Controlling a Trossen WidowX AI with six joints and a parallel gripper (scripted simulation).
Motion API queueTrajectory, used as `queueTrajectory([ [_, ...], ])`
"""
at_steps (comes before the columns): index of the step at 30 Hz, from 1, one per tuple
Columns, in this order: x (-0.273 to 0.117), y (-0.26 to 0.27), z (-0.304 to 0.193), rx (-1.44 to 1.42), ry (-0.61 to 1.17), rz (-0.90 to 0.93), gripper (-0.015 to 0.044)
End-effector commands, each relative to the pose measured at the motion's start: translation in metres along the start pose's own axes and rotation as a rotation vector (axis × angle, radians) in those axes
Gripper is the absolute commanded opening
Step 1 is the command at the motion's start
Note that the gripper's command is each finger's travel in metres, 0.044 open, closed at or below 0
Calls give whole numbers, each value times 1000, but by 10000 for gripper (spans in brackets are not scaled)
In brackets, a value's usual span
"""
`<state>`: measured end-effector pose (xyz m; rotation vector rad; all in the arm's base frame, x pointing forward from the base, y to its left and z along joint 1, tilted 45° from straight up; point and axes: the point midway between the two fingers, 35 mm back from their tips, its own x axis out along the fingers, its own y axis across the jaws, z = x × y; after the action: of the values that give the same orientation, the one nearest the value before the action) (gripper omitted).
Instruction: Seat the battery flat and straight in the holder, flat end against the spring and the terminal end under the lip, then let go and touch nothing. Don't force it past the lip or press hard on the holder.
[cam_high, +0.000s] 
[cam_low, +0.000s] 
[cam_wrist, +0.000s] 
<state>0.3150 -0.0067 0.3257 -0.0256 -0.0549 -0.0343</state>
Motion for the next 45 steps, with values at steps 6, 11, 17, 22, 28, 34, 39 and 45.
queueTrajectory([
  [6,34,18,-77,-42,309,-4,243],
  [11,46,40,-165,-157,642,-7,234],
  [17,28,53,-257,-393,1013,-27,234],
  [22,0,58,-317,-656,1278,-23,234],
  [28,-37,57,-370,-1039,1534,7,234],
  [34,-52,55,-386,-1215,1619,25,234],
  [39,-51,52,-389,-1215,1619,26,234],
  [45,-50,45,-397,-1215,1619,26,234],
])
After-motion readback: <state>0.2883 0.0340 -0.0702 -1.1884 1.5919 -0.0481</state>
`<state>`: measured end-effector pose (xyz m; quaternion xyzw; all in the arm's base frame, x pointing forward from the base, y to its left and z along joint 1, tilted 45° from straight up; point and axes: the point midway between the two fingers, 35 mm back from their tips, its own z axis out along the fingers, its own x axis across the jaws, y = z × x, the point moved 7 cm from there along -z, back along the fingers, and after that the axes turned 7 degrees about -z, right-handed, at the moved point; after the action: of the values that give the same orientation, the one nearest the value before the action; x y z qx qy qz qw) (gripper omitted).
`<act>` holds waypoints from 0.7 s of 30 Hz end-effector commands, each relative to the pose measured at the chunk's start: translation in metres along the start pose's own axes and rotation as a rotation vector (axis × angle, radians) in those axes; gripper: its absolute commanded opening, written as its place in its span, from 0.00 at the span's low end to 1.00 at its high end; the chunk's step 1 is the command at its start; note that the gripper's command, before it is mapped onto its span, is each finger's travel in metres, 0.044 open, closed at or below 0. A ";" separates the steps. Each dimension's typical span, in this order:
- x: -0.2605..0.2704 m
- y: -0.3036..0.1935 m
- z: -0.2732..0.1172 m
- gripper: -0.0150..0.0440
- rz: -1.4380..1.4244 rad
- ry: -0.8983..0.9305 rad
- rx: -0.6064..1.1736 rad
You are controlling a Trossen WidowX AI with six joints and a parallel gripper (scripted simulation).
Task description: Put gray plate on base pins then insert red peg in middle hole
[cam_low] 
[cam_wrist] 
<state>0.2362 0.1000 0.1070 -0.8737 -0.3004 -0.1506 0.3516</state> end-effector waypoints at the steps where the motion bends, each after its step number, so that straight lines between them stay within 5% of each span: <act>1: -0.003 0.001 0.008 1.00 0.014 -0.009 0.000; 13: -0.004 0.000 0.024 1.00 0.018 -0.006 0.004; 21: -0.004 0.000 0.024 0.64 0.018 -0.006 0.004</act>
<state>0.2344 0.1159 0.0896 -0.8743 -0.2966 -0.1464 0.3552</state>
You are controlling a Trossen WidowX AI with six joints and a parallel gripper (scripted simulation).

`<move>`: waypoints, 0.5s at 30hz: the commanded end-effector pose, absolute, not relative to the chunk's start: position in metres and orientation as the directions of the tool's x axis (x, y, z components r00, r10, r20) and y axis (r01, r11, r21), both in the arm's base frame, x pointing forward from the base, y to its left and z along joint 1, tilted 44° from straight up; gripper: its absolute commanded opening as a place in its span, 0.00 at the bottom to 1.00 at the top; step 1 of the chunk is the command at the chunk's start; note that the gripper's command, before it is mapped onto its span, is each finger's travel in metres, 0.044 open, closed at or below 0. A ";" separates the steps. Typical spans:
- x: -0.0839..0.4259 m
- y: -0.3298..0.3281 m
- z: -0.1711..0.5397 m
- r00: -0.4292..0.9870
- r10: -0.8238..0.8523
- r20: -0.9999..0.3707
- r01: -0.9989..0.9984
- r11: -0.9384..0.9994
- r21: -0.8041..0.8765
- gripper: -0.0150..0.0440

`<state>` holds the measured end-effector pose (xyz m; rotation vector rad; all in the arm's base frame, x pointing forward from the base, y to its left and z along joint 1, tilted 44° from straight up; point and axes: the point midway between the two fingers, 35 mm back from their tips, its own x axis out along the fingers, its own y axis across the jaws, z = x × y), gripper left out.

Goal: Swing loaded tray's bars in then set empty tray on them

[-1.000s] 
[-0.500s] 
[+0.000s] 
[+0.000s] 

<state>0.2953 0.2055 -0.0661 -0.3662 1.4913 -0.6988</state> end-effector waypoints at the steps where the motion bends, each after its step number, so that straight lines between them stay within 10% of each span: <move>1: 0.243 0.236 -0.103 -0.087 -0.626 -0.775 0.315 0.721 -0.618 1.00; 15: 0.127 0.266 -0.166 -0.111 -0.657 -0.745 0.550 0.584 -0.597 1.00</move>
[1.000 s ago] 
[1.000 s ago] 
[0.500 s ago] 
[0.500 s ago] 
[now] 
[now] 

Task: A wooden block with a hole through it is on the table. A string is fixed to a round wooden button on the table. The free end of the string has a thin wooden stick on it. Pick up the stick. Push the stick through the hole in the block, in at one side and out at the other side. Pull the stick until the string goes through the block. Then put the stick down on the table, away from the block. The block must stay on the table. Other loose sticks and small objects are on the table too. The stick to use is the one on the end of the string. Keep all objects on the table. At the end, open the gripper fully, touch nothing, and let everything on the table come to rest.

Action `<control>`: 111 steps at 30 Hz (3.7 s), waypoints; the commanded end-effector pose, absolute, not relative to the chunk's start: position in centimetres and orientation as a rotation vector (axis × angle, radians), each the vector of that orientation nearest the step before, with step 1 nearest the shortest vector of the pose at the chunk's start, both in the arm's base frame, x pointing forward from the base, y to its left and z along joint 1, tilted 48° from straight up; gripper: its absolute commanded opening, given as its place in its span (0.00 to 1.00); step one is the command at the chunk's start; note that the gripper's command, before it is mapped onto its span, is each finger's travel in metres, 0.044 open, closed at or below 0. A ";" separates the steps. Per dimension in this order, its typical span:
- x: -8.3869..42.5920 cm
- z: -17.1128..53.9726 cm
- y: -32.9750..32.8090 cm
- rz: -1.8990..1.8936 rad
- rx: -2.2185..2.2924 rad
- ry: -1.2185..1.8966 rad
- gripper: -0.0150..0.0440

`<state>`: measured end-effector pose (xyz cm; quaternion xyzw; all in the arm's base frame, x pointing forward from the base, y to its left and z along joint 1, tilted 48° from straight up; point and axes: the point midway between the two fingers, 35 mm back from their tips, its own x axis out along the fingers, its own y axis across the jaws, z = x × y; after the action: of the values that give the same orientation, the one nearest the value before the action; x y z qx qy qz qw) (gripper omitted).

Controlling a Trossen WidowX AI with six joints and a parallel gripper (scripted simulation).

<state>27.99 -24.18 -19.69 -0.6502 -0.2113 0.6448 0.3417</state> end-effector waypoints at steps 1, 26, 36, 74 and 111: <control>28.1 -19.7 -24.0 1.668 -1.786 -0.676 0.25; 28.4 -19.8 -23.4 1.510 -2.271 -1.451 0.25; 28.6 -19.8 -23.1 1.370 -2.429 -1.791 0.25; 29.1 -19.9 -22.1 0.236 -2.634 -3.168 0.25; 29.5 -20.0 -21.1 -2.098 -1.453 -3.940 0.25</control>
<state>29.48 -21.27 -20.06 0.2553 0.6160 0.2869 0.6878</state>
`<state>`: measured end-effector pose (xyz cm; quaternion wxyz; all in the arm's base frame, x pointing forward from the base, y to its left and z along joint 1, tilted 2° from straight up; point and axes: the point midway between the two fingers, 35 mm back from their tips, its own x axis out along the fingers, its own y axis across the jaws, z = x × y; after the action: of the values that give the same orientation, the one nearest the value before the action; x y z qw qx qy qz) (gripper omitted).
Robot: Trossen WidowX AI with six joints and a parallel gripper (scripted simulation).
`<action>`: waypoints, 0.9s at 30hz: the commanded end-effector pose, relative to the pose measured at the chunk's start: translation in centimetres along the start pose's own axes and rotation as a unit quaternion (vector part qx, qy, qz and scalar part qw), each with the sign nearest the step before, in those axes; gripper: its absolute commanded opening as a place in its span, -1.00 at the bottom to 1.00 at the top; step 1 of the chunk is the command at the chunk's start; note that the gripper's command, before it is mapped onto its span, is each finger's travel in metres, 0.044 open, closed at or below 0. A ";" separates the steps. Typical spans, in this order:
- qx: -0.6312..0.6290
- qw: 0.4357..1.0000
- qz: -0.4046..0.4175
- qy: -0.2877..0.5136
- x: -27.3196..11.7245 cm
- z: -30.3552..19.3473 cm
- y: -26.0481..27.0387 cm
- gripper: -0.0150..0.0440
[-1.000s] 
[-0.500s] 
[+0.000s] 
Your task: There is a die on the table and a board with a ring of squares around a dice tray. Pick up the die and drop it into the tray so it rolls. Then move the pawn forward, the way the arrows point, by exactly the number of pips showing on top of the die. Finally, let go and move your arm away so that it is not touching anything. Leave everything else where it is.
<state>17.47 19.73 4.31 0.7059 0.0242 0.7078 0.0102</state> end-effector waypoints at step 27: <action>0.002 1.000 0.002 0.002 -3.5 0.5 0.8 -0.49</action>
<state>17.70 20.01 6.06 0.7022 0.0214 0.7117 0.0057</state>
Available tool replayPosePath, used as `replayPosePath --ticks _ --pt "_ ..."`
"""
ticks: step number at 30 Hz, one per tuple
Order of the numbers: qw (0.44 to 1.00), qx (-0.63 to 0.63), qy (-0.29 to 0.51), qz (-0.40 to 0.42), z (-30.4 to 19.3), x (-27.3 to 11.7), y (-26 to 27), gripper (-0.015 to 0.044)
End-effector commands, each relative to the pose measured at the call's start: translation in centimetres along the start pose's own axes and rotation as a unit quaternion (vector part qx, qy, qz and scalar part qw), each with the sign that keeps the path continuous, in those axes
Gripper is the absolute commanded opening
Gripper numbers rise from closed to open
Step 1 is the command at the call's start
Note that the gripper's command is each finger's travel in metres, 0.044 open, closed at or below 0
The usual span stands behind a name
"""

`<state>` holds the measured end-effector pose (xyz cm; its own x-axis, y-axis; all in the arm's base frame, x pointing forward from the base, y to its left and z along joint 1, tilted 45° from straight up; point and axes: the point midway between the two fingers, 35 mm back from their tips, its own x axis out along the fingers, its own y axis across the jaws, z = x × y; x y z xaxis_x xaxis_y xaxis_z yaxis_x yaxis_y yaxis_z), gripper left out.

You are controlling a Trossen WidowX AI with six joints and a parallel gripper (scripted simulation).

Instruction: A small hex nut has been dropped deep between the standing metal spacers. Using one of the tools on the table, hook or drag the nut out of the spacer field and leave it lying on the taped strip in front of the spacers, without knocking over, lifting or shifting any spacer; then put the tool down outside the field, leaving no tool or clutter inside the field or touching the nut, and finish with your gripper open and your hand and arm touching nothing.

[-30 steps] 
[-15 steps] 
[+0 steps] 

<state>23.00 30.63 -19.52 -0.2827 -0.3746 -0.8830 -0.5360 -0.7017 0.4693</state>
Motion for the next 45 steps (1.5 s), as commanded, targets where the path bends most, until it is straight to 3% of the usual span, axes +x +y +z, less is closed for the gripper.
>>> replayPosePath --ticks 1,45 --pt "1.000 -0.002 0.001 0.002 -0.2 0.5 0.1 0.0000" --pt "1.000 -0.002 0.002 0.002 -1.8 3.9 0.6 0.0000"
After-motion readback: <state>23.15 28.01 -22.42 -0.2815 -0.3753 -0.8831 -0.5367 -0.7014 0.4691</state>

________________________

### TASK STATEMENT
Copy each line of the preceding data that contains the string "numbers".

### EXERCISE RESULT
Calls give whole numbers, each value times 1000, but by 10000 for gripper (spans in brackets are not scaled)
Order of the numbers: qw (0.44 to 1.00), qx (-0.63 to 0.63), qy (-0.29 to 0.51), qz (-0.40 to 0.42), z (-30.4 to 19.3), x (-27.3 to 11.7), y (-26 to 27), gripper (-0.015 to 0.044)
Gripper numbers rise from closed to open

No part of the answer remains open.